Eight years ago I moved from Northern California, about 40 minutes from Napa to Round Rock, Texas with 5 cases of wine. I love the art of winemaking. A friend and I made it a point to wine taste from the California Sierra foothills to San Luis Obispo. When I travel home, my sisters and I always enjoy the wineries where our family Sunday drives would land up. In the 1970s, as my sisters and I would run around the holding tanks and French oak barrels, the wine makers would share with my parents the art of making wine. What the art meant to their families and how they gave up their insurance jobs or mechanic shops in the 1960s to buy land in Napa. There was such an earnest love of winemaking and desire to be successful. They took the risk and survived the 5 to 7 years of being a dirt farmer until the grapes were ready. I thought I would not be able to continue following this art of supporting local wine makers…..only did I know.

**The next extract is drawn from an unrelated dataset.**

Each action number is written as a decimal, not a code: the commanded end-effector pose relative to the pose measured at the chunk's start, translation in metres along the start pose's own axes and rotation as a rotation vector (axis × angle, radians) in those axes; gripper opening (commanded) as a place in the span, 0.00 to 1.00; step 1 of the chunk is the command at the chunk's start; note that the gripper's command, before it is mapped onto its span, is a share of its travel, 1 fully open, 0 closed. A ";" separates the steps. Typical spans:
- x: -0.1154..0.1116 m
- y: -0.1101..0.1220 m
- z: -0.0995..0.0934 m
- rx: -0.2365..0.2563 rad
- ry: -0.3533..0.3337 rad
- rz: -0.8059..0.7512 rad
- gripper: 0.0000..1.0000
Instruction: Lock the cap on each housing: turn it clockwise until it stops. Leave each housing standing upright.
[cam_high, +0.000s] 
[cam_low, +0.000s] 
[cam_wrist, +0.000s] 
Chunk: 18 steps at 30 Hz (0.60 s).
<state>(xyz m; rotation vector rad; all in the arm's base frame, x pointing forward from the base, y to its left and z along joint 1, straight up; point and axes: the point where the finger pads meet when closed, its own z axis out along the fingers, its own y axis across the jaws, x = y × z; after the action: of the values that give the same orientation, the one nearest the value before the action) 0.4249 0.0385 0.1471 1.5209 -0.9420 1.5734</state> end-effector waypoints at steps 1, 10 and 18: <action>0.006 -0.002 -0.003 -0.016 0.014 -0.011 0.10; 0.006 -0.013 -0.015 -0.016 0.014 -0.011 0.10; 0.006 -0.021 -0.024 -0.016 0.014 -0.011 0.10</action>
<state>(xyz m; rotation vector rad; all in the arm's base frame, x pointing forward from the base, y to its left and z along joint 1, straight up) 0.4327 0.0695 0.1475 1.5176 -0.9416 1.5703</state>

On March 1st I was a guest at the Georgetown Swirl, a central Texas town that has celebrated Texas wines with local culinary fare for the last 5 years. The square was filled with music, cowboy hats, boots and the occasional Hawaiian shirt. The event was understandably sold out and attended by hundreds of locals. I started at the historic County building in the middle of the square and was armed with a map, glass and tasting tray. I followed the happiness around the square to the assigned swirl stops. I commenced at the Georgetown Winery and tasted three varietals: Sweet White, a dessert wine that was charming, then on to Chardonnay and Merlot. The winery has won several awards in the Best Dessert Wine competitions. I enjoyed the Sweet White with the history of the family Czech heritage commencing in Texas in 1891 and how the winery had acres of locally planted grapes while purchasing the remainder. It brought the local artisanship that I am looking for in my new home. I carried on my trip with a side bar to Galaxy Cupcake Bakery who was named 4th in The Learning Channel’s Bodacious Bakeries, Best Food Ever competition.

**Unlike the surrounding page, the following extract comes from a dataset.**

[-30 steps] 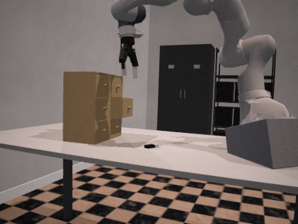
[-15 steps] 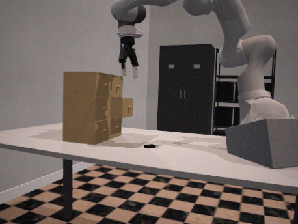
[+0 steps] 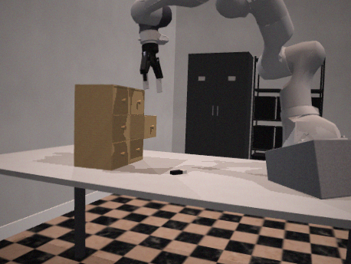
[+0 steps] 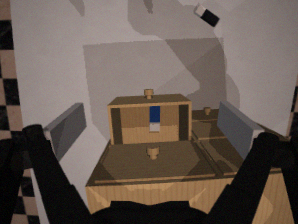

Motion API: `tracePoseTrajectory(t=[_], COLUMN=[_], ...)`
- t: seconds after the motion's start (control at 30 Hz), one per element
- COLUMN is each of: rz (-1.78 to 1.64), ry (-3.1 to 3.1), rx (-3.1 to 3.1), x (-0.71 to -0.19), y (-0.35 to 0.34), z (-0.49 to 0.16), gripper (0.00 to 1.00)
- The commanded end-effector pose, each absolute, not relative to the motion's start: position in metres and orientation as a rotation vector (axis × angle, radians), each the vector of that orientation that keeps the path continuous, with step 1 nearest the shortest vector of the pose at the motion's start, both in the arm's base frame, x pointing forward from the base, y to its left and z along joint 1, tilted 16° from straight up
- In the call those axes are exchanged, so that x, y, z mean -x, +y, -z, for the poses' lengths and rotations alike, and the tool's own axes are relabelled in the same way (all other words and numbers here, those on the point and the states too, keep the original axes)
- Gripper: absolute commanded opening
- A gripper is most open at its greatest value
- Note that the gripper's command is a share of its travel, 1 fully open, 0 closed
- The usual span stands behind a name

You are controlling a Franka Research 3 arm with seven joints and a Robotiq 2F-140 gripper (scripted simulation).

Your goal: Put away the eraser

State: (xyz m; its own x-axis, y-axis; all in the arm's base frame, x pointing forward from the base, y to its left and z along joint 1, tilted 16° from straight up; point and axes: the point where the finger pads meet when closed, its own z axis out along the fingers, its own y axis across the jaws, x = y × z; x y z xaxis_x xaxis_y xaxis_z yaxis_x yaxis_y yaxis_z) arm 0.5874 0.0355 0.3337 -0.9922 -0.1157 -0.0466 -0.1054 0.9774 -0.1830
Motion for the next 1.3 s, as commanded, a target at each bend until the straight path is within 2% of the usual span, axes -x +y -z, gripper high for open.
tracePoseTrajectory(t=[0.0, 0.53, 1.27], rz=[0.275, 0.278, 0.307], ry=[3.070, 3.059, 2.931], rx=[0.163, 0.169, 0.240], x=[-0.587, -0.579, -0.472], y=[0.036, 0.036, 0.037], z=[-0.332, -0.338, -0.411], gripper=[1.00, 1.00, 1.00])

My next stop was at Grape Creek Vineyards where I was introduced to the Muscat-Canelli, a light dessert wine with a crisp finish of grapefruit. I felt I was back in Napa and found a great dessert wine that I would serve as a special occasion wine with a price that I could afford to have all the time. The Muscat-Canelli grape historically hails from the Piedmont region of Italy. It is heavily used in brandies, liqueurs and your grandmother’s Asti Spun Ante. However on its own, it was wonderful. I carried on with the Rendezvous, a blend of Mourverde, Syrah, Cinsualt and white Viognier.
I finished my tasting at the wine bar and was introduced to their white wine Viognier, pronounced Vee-ohn-yay not Wagner. I am quickly becoming a fan of the full bodied Viognier that hails from the Northern Rhone Valley with highlights of peaches and apricots and how it can adapt. The Viognier grape was slowing falling off the map and was reintroduced to the United States in the 1980s. I am pleased to learn that in Fredericksburg, Pedernales Cellars 2011 Viognier won at the San Francisco International Wine Competition and the Grand Gold at the Lyon International Wine Competition. How did I miss this when I have gone up to Fredericksburg for years to shop and buy jelly?

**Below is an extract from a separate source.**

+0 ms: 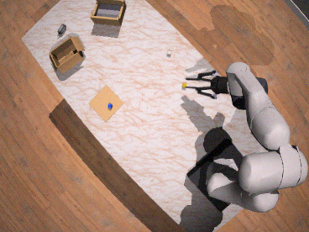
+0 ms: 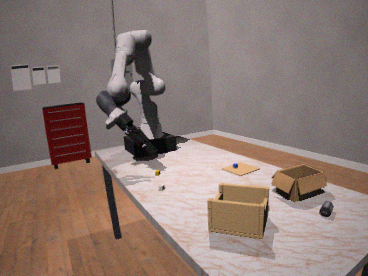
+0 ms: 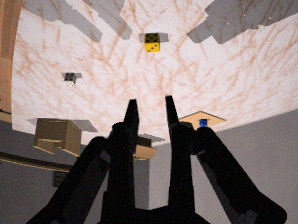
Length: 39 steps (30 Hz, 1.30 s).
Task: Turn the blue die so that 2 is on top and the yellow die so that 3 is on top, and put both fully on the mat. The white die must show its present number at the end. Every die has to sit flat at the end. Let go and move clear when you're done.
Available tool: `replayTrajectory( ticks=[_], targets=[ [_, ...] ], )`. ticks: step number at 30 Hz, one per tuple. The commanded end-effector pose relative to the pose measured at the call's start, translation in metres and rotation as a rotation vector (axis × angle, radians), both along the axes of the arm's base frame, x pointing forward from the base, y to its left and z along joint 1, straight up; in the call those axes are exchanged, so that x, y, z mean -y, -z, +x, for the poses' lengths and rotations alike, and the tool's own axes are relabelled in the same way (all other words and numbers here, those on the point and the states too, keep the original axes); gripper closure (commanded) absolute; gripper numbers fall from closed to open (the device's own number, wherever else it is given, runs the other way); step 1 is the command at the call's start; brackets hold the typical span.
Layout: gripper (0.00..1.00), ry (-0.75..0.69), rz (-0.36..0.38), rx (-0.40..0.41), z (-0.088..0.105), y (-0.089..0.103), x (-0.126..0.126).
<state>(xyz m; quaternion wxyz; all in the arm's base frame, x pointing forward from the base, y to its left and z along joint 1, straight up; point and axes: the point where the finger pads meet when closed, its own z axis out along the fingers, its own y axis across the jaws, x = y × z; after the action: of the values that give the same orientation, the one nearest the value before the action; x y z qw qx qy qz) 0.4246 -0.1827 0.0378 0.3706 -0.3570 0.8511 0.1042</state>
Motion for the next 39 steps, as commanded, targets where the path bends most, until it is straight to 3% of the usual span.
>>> replayTrajectory(
  ticks=[1,18,39],
  targets=[
    [0.71,0.087,-0.027,-0.13,-0.001,0.006,0.01],
    [0.71,0.086,-0.179,-0.338,0.007,-0.002,-0.004],
    [0.71,0.094,-0.316,-0.488,0.018,-0.012,-0.012]
  ],
)
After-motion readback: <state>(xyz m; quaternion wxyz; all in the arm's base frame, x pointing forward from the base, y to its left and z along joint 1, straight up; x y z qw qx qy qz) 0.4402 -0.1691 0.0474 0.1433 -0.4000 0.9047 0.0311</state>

The Georgetown Swirl was an amazing introduction to local wines and the square. Shopkeepers were eager to join the fun as the wine and culinary delights were shared. I found a toy store fun for adults to look around and shop for kids. Another shop showcased local craft work and is manned by all volunteers. Williamson County history was readily available at the old bank. The event also enabled me to talk with so many others on how they enjoy the event and come annually. A band of “Dickens” dressed people mulling around the square, could not wait to tell you how they loved the wine and where their favorites are in the various shops.
I found myself on the second block of my night at the Georgetown Swirl with a dozen cupcakes, 3 bottles of Muscat-Canelli and 1 Viognier, knowing I should head my purchases to the car. The night has rekindled my love of supporting and finding the local winemakers in my new home. I have been introduced to grapes and wine that I would have passed on in favor of my Napa Valley Merlot. I am no longer looking to find what I left behind in Napa with her diverse appellations, but what Central Texas has to offer. I have over 23 new wineries to explore and commence my education of what grapes do well in this climate. Central Texas has become my new local.